Each entry is to be retyped exactly as it stands.

[[ Records to process, beginning ]]

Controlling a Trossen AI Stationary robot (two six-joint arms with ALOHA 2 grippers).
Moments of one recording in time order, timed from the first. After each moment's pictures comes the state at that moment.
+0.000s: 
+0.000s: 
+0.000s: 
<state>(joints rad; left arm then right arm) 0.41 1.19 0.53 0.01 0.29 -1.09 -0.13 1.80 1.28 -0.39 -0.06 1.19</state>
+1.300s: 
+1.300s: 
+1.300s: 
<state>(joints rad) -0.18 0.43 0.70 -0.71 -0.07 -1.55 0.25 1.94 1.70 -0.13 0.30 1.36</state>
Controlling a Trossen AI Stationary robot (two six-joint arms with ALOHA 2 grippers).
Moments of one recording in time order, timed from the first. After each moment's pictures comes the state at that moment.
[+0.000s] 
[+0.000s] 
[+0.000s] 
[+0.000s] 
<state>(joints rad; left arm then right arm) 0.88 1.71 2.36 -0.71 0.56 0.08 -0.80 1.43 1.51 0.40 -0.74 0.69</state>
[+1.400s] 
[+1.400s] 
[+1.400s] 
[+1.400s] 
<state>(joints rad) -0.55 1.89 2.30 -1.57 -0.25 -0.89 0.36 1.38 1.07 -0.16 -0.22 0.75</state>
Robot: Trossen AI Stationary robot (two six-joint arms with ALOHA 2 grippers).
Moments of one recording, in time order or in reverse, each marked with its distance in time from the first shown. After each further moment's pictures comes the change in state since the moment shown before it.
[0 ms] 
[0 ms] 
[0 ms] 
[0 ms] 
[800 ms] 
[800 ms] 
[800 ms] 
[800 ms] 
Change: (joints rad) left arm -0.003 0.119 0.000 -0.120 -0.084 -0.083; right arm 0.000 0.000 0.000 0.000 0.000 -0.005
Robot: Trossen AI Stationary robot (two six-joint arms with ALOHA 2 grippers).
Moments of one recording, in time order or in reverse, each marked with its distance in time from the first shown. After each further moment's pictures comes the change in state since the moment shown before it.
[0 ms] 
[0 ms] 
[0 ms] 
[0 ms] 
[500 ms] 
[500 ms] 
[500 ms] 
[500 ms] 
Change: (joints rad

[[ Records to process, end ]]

→ **Solution to this task**
Controlling a Trossen AI Stationary robot (two six-joint arms with ALOHA 2 grippers).
Moments of one recording in time order, timed from the first. After each moment's pictures comes the state at that moment.
+0.000s: 
+0.000s: 
+0.000s: 
<state>(joints rad; left arm then right arm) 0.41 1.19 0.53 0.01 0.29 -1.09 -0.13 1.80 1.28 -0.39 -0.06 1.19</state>
+1.300s: 
+1.300s: 
+1.300s: 
<state>(joints rad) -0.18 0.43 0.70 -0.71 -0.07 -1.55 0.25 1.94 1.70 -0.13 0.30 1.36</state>
Controlling a Trossen AI Stationary robot (two six-joint arms with ALOHA 2 grippers).
Moments of one recording in time order, timed from the first. After each moment's pictures comes the state at that moment.
[+0.000s] 
[+0.000s] 
[+0.000s] 
[+0.000s] 
<state>(joints rad; left arm then right arm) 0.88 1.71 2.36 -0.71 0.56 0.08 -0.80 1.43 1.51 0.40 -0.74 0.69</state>
[+1.400s] 
[+1.400s] 
[+1.400s] 
[+1.400s] 
<state>(joints rad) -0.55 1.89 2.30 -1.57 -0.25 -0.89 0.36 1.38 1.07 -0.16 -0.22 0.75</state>
Robot: Trossen AI Stationary robot (two six-joint arms with ALOHA 2 grippers).
Moments of one recording, in time order or in reverse, each marked with its distance in time from the first shown. After each further moment's pictures comes the change in state since the moment shown before it.
[0 ms] 
[0 ms] 
[0 ms] 
[0 ms] 
[800 ms] 
[800 ms] 
[800 ms] 
[800 ms] 
Change: (joints rad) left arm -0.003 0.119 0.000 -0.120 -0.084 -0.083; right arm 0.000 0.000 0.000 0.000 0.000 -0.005
Robot: Trossen AI Stationary robot (two six-joint arms with ALOHA 2 grippers).
Moments of one recording, in time order or in reverse, each marked with its distance in time from the first shown. After each further moment's pictures comes the change in state since the moment shown before it.
[0 ms] 
[0 ms] 
[0 ms] 
[0 ms] 
[500 ms] 
[500 ms] 
[500 ms] 
[500 ms] 
Change: (joints rad

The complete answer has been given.